• [TASK OBJECTIVE]: The records under this task must be duplicated exactly.

--- START ---

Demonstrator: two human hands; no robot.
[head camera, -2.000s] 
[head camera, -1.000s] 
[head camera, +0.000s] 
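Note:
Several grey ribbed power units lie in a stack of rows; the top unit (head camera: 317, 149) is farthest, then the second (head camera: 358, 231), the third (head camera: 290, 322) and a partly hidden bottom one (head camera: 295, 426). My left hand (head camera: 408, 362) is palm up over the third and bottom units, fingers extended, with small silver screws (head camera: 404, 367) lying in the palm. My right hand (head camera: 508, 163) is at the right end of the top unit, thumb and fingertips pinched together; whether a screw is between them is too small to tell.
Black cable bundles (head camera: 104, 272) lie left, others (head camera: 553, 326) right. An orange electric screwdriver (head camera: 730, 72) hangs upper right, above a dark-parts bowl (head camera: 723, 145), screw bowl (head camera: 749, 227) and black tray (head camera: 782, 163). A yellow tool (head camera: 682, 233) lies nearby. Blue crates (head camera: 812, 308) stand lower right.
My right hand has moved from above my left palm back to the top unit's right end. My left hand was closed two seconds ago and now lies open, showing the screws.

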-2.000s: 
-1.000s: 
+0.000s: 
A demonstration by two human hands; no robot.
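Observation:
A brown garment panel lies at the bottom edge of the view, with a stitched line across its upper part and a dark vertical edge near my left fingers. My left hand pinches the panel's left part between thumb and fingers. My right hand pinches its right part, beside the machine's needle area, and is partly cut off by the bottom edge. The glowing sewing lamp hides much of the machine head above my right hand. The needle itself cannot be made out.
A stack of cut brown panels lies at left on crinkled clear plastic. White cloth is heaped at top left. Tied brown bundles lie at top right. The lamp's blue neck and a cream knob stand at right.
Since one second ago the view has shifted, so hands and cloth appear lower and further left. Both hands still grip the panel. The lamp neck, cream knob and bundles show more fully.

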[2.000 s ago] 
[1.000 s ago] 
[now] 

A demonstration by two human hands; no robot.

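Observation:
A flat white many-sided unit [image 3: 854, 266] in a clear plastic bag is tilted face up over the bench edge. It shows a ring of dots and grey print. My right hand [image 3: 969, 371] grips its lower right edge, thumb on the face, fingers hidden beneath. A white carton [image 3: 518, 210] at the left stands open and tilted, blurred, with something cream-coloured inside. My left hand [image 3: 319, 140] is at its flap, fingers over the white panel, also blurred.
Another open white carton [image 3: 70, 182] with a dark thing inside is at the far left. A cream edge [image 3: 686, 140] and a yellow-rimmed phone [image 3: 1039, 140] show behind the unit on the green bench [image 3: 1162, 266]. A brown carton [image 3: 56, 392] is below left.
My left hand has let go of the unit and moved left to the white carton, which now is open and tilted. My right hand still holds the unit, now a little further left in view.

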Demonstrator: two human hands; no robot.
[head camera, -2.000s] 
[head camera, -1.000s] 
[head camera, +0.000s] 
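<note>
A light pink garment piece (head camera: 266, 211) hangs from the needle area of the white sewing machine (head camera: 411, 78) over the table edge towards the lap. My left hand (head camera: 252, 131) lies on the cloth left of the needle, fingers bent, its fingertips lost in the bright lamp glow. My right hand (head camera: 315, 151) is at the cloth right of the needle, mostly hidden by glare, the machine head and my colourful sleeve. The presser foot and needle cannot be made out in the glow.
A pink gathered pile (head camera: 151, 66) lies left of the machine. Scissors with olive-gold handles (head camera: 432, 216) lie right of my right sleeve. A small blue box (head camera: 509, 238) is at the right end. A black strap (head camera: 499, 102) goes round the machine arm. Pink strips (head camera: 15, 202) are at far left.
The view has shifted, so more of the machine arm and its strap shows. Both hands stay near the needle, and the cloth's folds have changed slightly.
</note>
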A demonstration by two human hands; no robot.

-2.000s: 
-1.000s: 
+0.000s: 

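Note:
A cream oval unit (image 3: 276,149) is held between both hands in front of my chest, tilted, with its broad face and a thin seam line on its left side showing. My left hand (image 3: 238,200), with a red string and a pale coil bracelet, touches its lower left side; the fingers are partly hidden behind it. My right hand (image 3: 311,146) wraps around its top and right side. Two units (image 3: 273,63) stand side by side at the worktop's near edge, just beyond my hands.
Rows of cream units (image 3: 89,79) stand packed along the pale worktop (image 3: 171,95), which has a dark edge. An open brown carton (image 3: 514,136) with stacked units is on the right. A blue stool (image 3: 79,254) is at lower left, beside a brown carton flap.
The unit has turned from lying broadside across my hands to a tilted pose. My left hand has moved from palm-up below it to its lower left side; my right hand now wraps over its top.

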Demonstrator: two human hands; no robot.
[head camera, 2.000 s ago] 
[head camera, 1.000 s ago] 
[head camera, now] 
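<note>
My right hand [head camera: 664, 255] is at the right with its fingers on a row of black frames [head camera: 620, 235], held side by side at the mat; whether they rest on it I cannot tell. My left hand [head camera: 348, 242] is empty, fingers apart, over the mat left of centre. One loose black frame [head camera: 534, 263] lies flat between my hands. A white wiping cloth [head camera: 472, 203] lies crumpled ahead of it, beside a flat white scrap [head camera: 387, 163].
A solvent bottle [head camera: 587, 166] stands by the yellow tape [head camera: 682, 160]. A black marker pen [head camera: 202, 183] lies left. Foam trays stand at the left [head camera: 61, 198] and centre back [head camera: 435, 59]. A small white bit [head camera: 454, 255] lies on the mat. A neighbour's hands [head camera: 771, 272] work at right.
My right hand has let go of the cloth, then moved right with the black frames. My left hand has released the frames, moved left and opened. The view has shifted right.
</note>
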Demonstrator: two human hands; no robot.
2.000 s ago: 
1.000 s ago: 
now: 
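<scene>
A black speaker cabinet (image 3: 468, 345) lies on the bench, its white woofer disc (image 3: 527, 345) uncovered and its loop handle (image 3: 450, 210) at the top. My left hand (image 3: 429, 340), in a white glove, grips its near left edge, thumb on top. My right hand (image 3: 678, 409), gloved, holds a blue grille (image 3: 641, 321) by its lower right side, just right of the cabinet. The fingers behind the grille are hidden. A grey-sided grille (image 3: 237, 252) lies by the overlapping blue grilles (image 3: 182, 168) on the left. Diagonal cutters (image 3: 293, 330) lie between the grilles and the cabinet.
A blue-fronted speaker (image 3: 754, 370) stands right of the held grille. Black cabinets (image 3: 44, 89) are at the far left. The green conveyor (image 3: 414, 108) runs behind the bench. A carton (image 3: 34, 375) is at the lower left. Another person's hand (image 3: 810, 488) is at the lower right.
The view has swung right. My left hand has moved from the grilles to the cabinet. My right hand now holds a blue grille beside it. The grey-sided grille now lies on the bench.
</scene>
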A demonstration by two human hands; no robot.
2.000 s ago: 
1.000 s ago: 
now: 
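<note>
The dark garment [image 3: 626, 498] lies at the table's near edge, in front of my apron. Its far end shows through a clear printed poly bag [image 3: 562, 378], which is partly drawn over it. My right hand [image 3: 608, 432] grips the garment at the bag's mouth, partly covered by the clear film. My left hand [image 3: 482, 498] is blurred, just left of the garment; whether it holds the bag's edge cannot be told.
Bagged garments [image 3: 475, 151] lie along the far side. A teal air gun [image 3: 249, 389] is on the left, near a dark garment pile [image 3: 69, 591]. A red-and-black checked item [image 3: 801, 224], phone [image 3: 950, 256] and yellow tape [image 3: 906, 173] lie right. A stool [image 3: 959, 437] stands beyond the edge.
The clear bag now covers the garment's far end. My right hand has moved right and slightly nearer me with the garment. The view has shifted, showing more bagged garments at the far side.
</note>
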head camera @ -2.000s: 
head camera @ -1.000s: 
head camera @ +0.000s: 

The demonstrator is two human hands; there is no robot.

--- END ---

• [WRITTEN ANSWER]:
Demonstrator: two human hands; no robot.
[head camera, -2.000s] 
[head camera, -1.000s] 
[head camera, +0.000s] 
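Note:
Several grey ribbed power units lie in a stack of rows; the top unit (head camera: 317, 149) is farthest, then the second (head camera: 358, 231), the third (head camera: 290, 322) and a partly hidden bottom one (head camera: 295, 426). My left hand (head camera: 408, 362) is palm up over the third and bottom units, fingers extended, with small silver screws (head camera: 404, 367) lying in the palm. My right hand (head camera: 508, 163) is at the right end of the top unit, thumb and fingertips pinched together; whether a screw is between them is too small to tell.
Black cable bundles (head camera: 104, 272) lie left, others (head camera: 553, 326) right. An orange electric screwdriver (head camera: 730, 72) hangs upper right, above a dark-parts bowl (head camera: 723, 145), screw bowl (head camera: 749, 227) and black tray (head camera: 782, 163). A yellow tool (head camera: 682, 233) lies nearby. Blue crates (head camera: 812, 308) stand lower right.
My right hand has moved from above my left palm back to the top unit's right end. My left hand was closed two seconds ago and now lies open, showing the screws.
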
-2.000s: 
-1.000s: 
+0.000s: 
A demonstration by two human hands; no robot.
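Observation:
A brown garment panel lies at the bottom edge of the view, with a stitched line across its upper part and a dark vertical edge near my left fingers. My left hand pinches the panel's left part between thumb and fingers. My right hand pinches its right part, beside the machine's needle area, and is partly cut off by the bottom edge. The glowing sewing lamp hides much of the machine head above my right hand. The needle itself cannot be made out.
A stack of cut brown panels lies at left on crinkled clear plastic. White cloth is heaped at top left. Tied brown bundles lie at top right. The lamp's blue neck and a cream knob stand at right.
Since one second ago the view has shifted, so hands and cloth appear lower and further left. Both hands still grip the panel. The lamp neck, cream knob and bundles show more fully.
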
[2.000 s ago] 
[1.000 s ago] 
[now] 

A demonstration by two human hands; no robot.

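Observation:
A flat white many-sided unit [image 3: 854, 266] in a clear plastic bag is tilted face up over the bench edge. It shows a ring of dots and grey print. My right hand [image 3: 969, 371] grips its lower right edge, thumb on the face, fingers hidden beneath. A white carton [image 3: 518, 210] at the left stands open and tilted, blurred, with something cream-coloured inside. My left hand [image 3: 319, 140] is at its flap, fingers over the white panel, also blurred.
Another open white carton [image 3: 70, 182] with a dark thing inside is at the far left. A cream edge [image 3: 686, 140] and a yellow-rimmed phone [image 3: 1039, 140] show behind the unit on the green bench [image 3: 1162, 266]. A brown carton [image 3: 56, 392] is below left.
My left hand has let go of the unit and moved left to the white carton, which now is open and tilted. My right hand still holds the unit, now a little further left in view.
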
Demonstrator: two human hands; no robot.
[head camera, -2.000s] 
[head camera, -1.000s] 
[head camera, +0.000s] 
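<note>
A light pink garment piece (head camera: 266, 211) hangs from the needle area of the white sewing machine (head camera: 411, 78) over the table edge towards the lap. My left hand (head camera: 252, 131) lies on the cloth left of the needle, fingers bent, its fingertips lost in the bright lamp glow. My right hand (head camera: 315, 151) is at the cloth right of the needle, mostly hidden by glare, the machine head and my colourful sleeve. The presser foot and needle cannot be made out in the glow.
A pink gathered pile (head camera: 151, 66) lies left of the machine. Scissors with olive-gold handles (head camera: 432, 216) lie right of my right sleeve. A small blue box (head camera: 509, 238) is at the right end. A black strap (head camera: 499, 102) goes round the machine arm. Pink strips (head camera: 15, 202) are at far left.
The view has shifted, so more of the machine arm and its strap shows. Both hands stay near the needle, and the cloth's folds have changed slightly.
</note>
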A demonstration by two human hands; no robot.

-2.000s: 
-1.000s: 
+0.000s: 

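Note:
A cream oval unit (image 3: 276,149) is held between both hands in front of my chest, tilted, with its broad face and a thin seam line on its left side showing. My left hand (image 3: 238,200), with a red string and a pale coil bracelet, touches its lower left side; the fingers are partly hidden behind it. My right hand (image 3: 311,146) wraps around its top and right side. Two units (image 3: 273,63) stand side by side at the worktop's near edge, just beyond my hands.
Rows of cream units (image 3: 89,79) stand packed along the pale worktop (image 3: 171,95), which has a dark edge. An open brown carton (image 3: 514,136) with stacked units is on the right. A blue stool (image 3: 79,254) is at lower left, beside a brown carton flap.
The unit has turned from lying broadside across my hands to a tilted pose. My left hand has moved from palm-up below it to its lower left side; my right hand now wraps over its top.
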
Demonstrator: two human hands; no robot.
[head camera, 2.000 s ago] 
[head camera, 1.000 s ago] 
[head camera, now] 
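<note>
My right hand [head camera: 664, 255] is at the right with its fingers on a row of black frames [head camera: 620, 235], held side by side at the mat; whether they rest on it I cannot tell. My left hand [head camera: 348, 242] is empty, fingers apart, over the mat left of centre. One loose black frame [head camera: 534, 263] lies flat between my hands. A white wiping cloth [head camera: 472, 203] lies crumpled ahead of it, beside a flat white scrap [head camera: 387, 163].
A solvent bottle [head camera: 587, 166] stands by the yellow tape [head camera: 682, 160]. A black marker pen [head camera: 202, 183] lies left. Foam trays stand at the left [head camera: 61, 198] and centre back [head camera: 435, 59]. A small white bit [head camera: 454, 255] lies on the mat. A neighbour's hands [head camera: 771, 272] work at right.
My right hand has let go of the cloth, then moved right with the black frames. My left hand has released the frames, moved left and opened. The view has shifted right.
</note>
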Demonstrator: two human hands; no robot.
2.000 s ago: 
1.000 s ago: 
now: 
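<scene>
A black speaker cabinet (image 3: 468, 345) lies on the bench, its white woofer disc (image 3: 527, 345) uncovered and its loop handle (image 3: 450, 210) at the top. My left hand (image 3: 429, 340), in a white glove, grips its near left edge, thumb on top. My right hand (image 3: 678, 409), gloved, holds a blue grille (image 3: 641, 321) by its lower right side, just right of the cabinet. The fingers behind the grille are hidden. A grey-sided grille (image 3: 237, 252) lies by the overlapping blue grilles (image 3: 182, 168) on the left. Diagonal cutters (image 3: 293, 330) lie between the grilles and the cabinet.
A blue-fronted speaker (image 3: 754, 370) stands right of the held grille. Black cabinets (image 3: 44, 89) are at the far left. The green conveyor (image 3: 414, 108) runs behind the bench. A carton (image 3: 34, 375) is at the lower left. Another person's hand (image 3: 810, 488) is at the lower right.
The view has swung right. My left hand has moved from the grilles to the cabinet. My right hand now holds a blue grille beside it. The grey-sided grille now lies on the bench.
</scene>
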A demonstration by two human hands; no robot.
2.000 s ago: 
1.000 s ago: 
now: 
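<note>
The dark garment [image 3: 626, 498] lies at the table's near edge, in front of my apron. Its far end shows through a clear printed poly bag [image 3: 562, 378], which is partly drawn over it. My right hand [image 3: 608, 432] grips the garment at the bag's mouth, partly covered by the clear film. My left hand [image 3: 482, 498] is blurred, just left of the garment; whether it holds the bag's edge cannot be told.
Bagged garments [image 3: 475, 151] lie along the far side. A teal air gun [image 3: 249, 389] is on the left, near a dark garment pile [image 3: 69, 591]. A red-and-black checked item [image 3: 801, 224], phone [image 3: 950, 256] and yellow tape [image 3: 906, 173] lie right. A stool [image 3: 959, 437] stands beyond the edge.
The clear bag now covers the garment's far end. My right hand has moved right and slightly nearer me with the garment. The view has shifted, showing more bagged garments at the far side.
</note>
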head camera @ -2.000s: 
head camera @ -1.000s: 
head camera @ +0.000s: 

The demonstrator is two human hands; there is no robot.

This output is complete as it stands.